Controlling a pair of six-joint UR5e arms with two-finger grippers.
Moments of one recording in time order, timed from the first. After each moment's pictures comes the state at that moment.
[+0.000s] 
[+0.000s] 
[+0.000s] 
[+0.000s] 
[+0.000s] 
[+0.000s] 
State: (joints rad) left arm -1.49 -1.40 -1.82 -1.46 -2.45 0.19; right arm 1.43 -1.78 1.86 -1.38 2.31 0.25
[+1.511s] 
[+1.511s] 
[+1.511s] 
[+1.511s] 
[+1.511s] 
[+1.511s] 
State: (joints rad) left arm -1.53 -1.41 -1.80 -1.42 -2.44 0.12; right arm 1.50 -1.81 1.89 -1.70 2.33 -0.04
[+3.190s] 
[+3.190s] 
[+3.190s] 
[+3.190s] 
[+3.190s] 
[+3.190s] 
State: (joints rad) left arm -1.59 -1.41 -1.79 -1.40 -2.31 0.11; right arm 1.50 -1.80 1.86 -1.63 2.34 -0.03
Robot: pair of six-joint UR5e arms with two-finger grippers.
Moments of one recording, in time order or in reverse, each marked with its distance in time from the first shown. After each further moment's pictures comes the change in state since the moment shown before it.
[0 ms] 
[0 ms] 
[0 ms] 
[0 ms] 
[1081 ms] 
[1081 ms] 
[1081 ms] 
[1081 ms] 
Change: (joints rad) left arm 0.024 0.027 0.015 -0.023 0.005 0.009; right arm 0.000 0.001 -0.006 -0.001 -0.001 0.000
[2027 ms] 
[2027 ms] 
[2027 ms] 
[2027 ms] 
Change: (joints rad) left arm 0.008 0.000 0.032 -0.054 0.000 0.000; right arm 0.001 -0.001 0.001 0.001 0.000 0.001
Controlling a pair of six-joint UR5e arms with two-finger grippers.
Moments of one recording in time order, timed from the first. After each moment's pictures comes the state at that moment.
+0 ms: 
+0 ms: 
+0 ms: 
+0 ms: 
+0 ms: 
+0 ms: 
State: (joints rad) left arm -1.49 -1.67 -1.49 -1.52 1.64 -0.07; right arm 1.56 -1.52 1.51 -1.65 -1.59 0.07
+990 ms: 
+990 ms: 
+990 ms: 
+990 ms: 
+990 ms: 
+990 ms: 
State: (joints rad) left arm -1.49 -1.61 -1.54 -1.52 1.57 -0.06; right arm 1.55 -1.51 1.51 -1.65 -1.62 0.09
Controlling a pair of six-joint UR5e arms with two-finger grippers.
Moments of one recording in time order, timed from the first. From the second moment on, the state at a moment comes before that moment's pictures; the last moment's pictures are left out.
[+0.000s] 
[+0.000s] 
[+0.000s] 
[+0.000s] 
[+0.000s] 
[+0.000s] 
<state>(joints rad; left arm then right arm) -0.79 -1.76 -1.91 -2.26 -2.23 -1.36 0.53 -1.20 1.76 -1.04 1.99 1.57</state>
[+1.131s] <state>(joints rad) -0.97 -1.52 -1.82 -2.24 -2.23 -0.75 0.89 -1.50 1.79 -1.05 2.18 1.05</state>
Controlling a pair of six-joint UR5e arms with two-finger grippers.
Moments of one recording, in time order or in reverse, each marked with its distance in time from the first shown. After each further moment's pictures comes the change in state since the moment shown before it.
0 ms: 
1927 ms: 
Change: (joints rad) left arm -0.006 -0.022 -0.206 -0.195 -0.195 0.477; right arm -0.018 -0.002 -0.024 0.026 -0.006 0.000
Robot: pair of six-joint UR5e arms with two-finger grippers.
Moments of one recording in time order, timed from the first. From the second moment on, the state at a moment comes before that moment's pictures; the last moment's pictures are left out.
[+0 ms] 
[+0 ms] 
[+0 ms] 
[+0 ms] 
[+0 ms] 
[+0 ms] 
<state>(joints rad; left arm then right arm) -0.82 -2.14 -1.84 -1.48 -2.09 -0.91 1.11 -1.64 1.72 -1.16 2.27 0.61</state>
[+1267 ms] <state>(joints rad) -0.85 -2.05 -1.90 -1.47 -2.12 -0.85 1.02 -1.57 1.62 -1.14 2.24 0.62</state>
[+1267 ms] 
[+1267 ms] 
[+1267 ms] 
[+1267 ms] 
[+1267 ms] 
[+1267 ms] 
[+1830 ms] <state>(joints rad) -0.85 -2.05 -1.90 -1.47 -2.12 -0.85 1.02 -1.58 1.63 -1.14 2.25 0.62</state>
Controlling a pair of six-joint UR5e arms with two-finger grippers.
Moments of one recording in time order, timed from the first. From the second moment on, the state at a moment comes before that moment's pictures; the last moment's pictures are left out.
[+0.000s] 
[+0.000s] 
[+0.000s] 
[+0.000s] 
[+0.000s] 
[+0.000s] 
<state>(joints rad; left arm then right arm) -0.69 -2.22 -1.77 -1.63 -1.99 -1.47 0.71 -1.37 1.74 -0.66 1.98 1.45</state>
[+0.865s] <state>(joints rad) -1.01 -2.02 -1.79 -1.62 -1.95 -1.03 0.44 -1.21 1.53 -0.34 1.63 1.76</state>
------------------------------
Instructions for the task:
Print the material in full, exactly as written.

Solution:
Controlling a pair of six-joint UR5e arms with two-finger grippers.
Moments of one recording in time order, timed from the first. After each moment's pictures comes the state at that moment.
[+0.000s] 
[+0.000s] 
[+0.000s] 
[+0.000s] 
[+0.000s] 
[+0.000s] 
State: (joints rad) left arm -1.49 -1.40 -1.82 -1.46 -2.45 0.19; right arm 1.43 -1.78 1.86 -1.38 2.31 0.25
[+1.511s] 
[+1.511s] 
[+1.511s] 
[+1.511s] 
[+1.511s] 
[+1.511s] 
State: (joints rad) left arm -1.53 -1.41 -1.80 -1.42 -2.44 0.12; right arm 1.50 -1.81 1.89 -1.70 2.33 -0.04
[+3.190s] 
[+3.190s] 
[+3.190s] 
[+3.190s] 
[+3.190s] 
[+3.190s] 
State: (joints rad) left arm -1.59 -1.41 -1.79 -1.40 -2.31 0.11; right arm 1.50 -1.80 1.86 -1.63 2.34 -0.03
Robot: pair of six-joint UR5e arms with two-finger grippers.
Moments of one recording, in time order or in reverse, each marked with its distance in time from the first shown. After each further moment's pictures comes the change in state since the moment shown before it.
[0 ms] 
[0 ms] 
[0 ms] 
[0 ms] 
[1081 ms] 
[1081 ms] 
[1081 ms] 
[1081 ms] 
Change: (joints rad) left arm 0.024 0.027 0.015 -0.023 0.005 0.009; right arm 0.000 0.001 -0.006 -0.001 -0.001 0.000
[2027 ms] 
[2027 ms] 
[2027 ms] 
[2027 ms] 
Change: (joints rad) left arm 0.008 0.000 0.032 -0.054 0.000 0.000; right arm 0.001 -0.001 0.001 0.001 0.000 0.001
Controlling a pair of six-joint UR5e arms with two-finger grippers.
Moments of one recording in time order, timed from the first. After each moment's pictures comes the state at that moment.
+0 ms: 
+0 ms: 
+0 ms: 
+0 ms: 
+0 ms: 
+0 ms: 
State: (joints rad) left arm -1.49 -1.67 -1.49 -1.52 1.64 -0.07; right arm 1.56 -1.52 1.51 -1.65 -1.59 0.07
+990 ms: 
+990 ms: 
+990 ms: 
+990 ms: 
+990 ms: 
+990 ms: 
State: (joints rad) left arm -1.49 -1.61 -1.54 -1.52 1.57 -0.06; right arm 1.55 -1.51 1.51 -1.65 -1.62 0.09
Controlling a pair of six-joint UR5e arms with two-finger grippers.
Moments of one recording in time order, timed from the first. From the second moment on, the state at a moment comes before that moment's pictures; the last moment's pictures are left out.
[+0.000s] 
[+0.000s] 
[+0.000s] 
[+0.000s] 
[+0.000s] 
[+0.000s] 
<state>(joints rad; left arm then right arm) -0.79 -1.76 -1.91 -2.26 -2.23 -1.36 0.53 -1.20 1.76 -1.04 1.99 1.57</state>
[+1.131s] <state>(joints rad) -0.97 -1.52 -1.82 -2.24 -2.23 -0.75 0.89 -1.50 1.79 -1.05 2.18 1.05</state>
Controlling a pair of six-joint UR5e arms with two-finger grippers.
Moments of one recording, in time order or in reverse, each marked with its distance in time from the first shown. After each further moment's pictures comes the change in state since the moment shown before it.
0 ms: 
1927 ms: 
Change: (joints rad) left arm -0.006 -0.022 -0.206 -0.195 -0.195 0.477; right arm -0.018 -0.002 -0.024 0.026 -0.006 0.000
Robot: pair of six-joint UR5e arms with two-finger grippers.
Moments of one recording in time order, timed from the first. From the second moment on, the state at a moment comes before that moment's pictures; the last moment's pictures are left out.
[+0 ms] 
[+0 ms] 
[+0 ms] 
[+0 ms] 
[+0 ms] 
[+0 ms] 
<state>(joints rad; left arm then right arm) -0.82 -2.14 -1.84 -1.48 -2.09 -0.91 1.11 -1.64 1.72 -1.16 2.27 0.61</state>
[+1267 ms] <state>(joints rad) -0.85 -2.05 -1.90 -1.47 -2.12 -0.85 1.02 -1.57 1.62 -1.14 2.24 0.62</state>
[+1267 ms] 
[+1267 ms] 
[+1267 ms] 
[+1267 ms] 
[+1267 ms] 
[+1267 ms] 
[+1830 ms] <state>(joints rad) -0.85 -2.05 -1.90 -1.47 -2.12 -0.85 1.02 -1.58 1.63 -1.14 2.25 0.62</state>
Controlling a pair of six-joint UR5e arms with two-finger grippers.
Moments of one recording in time order, timed from the first. From the second moment on, the state at a moment comes before that moment's pictures; the last moment's pictures are left out.
[+0.000s] 
[+0.000s] 
[+0.000s] 
[+0.000s] 
[+0.000s] 
[+0.000s] 
<state>(joints rad; left arm then right arm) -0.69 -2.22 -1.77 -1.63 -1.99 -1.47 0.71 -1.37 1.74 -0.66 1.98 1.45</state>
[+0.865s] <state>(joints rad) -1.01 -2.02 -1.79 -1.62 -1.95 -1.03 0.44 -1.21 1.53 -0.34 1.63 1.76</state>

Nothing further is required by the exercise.